Researchers have found that the fan on the heater cooler machine is able to blow bacteria from inside the machine into the operating room, said Michael Bell. the deputy director of the CDC's Division of Healthcare Quality Promotion.

"The problem with that is if those bacteria land on a heart valve that is about to be implanted or a surgical wound, there's a possibiltiy of it causing an infection," Bell said. "It's important to see your clinician if you are having any symptoms related to an infection."

In Seattle last month, physicians reported that the devices may pose yet another kind of infectious threat. At the University of Washington Medical Center, an investigation found that heater-coolers were contaminated with bacteria that cause Legionnaires' disease.

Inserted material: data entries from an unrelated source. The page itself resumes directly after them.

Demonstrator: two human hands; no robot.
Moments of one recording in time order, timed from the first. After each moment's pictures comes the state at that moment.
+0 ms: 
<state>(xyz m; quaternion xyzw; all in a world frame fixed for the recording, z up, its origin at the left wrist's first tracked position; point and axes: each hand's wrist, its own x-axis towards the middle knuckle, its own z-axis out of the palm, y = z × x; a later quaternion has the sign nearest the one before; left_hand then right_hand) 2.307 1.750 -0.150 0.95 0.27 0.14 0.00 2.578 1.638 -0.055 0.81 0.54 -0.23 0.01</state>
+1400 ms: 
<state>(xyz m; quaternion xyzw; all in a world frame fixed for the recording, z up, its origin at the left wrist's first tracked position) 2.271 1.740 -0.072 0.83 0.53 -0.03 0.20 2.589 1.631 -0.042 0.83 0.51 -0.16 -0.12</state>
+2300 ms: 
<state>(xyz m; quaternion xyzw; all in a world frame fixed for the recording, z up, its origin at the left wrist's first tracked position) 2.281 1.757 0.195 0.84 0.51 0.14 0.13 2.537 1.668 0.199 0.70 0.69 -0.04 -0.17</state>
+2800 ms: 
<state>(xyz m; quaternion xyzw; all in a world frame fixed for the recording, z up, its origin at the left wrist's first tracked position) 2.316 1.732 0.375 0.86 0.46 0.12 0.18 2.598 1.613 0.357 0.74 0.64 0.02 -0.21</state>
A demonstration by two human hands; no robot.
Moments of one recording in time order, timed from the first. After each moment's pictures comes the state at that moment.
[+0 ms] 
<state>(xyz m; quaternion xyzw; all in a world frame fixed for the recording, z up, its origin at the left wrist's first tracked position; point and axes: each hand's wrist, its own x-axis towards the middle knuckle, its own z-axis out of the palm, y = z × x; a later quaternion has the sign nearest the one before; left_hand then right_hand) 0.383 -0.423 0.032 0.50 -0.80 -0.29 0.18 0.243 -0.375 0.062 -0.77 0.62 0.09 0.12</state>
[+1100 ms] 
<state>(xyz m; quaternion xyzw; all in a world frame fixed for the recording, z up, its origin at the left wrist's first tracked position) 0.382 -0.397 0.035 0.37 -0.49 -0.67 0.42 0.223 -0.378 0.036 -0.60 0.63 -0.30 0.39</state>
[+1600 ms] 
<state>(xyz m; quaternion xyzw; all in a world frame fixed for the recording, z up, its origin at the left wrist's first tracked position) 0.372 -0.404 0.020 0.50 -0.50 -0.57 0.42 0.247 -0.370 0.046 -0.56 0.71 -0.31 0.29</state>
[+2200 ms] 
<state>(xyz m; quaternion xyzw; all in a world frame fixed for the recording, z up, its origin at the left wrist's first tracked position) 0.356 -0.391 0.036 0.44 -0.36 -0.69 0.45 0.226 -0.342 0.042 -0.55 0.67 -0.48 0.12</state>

The bacteria, refered to as NTM, are slow-growing and an infection may take more than eight weeks to develop before it is identified,. Diagnoses may several years after surgery. The bacteria is common in soil and water and rarely makes healthy people sick. The infection cannot be spread from an infected patient to another person.

Heater-coolers have been in widespread use for decades to heat or cool the blood of patients on a heart-lung bypass machine, needed for procedures such as open-heart surgery. Temperature is modulated by circulating water that does not come into contact with the patient's blood, so the device was not thought to pose a risk of infection.

Infectious-disease experts now say otherwise, because small amounts of water can become aerosolized and escape through a vent in the device.

The Associated Press contributed to this report.